Second, although the submission of a request for a zoning change is only weeks away, Galichia has provided only sketches, frequently shifting, of the first 30-acre parcel for the center alone.  What the city and the developer call a “plan” is nothing of the sort; a plan includes and integrates activities, budgets, and schedules.  (The claim to have local doctors eager to invest in the project reveals not a strength, but a weakness: no present, assured financial resources to fund the project.)  Even what the city and the developer call a “conceptual plan” is a misnomer; it is a site design.  It hardly promotes trust—it prompts suspicions of duplicity—that Galichia has provided different sets of these designs to the city and to the citizens.

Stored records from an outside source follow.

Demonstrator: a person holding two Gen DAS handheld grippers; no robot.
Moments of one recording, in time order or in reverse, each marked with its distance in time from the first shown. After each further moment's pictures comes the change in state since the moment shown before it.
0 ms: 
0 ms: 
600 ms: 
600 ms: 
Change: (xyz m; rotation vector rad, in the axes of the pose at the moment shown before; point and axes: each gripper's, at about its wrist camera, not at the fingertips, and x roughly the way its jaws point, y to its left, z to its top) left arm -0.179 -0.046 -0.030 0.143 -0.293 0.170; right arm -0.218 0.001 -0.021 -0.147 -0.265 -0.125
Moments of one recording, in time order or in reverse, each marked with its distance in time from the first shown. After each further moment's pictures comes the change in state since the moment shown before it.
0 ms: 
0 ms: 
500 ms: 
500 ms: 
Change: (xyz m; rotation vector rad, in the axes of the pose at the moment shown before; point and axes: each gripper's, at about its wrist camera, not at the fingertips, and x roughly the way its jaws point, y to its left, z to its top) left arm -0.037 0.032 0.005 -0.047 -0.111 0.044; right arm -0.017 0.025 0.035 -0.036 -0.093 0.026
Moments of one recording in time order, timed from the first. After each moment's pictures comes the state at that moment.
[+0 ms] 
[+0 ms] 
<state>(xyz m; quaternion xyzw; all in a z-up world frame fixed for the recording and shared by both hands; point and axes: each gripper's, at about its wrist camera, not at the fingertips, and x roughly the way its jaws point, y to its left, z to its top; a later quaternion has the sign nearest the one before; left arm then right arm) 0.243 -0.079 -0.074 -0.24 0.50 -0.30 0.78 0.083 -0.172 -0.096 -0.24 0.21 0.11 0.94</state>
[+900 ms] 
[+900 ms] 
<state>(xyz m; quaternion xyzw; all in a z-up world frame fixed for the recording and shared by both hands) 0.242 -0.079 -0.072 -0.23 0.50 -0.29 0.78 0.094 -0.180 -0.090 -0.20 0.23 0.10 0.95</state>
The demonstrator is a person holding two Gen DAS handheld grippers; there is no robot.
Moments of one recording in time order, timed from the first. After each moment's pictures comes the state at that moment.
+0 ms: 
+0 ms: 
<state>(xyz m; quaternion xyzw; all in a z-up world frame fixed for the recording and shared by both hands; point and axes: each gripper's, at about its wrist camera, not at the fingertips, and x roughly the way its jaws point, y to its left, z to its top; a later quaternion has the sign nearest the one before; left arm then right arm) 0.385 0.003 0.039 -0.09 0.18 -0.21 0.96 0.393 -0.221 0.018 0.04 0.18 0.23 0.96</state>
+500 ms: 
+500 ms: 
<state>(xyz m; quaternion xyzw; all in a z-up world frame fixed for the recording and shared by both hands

However, having a real plan—activities, budget, schedule—for developing the entire site—all 110, not just 30, acres—is only one, though an important, part of an approval process.  The city staff, then the Planning Commission, and finally City Council must have every confidence that the proposed hospital and other buildings or facilities will be viable economically.  Specifically, they must have every confidence that the development will generate the sustained revenues necessary to cover the cost of constructing and maintaining additional infrastructure and the costs of additional city services, all as required by the entire site.

To this end, city staff must have two sets of documents from Galichia.  One, it must have a full capabilities statement demonstrating that it has the management, technical, and financial capabilities and experience to develop and operate a site of this kind and size.  Two, it must have a comprehensive business plan including a market analysis of the demand for its services and the prospects for generating the revenues for sustained profitability and sufficient tax payments to cover the city’s costs for infrastructure and services.

I doubt that Galichia is qualified or competent to do what it proposes.  It appears not to have done its homework on the professional market, the demographics, or the socio-economics of Las Cruces.  As it is, the two hospitals in the city, Memorial Medical Center and Mountain View Medical Center, are currently operating at one-half and two-thirds of capacity, respectively.  As a result, one of the hospitals is laying off professionals.  The likelihood that a specialized cardiac-care center would attract enough business seems problematic.  The many cardiologists in the city would provide intense competition.  And relatively few Las Cruceans have supplemental health-insurance policies to accommodate more-than-Medicare-level payments.  The likelihood that Galichia could keep most of its 48, not to mention 60, beds filled with heart-disease patients seems more problematic.   Thus, the odds are that Galichia would operate at less than capacity and not generate adequate profits or tax revenues.

As in the case with CITE, so in the case of Galichia: caution is in order.  I have suggested some of the steps which the city can and should take between now and the various deadlines for planning commission and city council decisions.  In addition, it is imperative that the public has ready access to all requisite information in time to participate meaningfully in the decision-making process.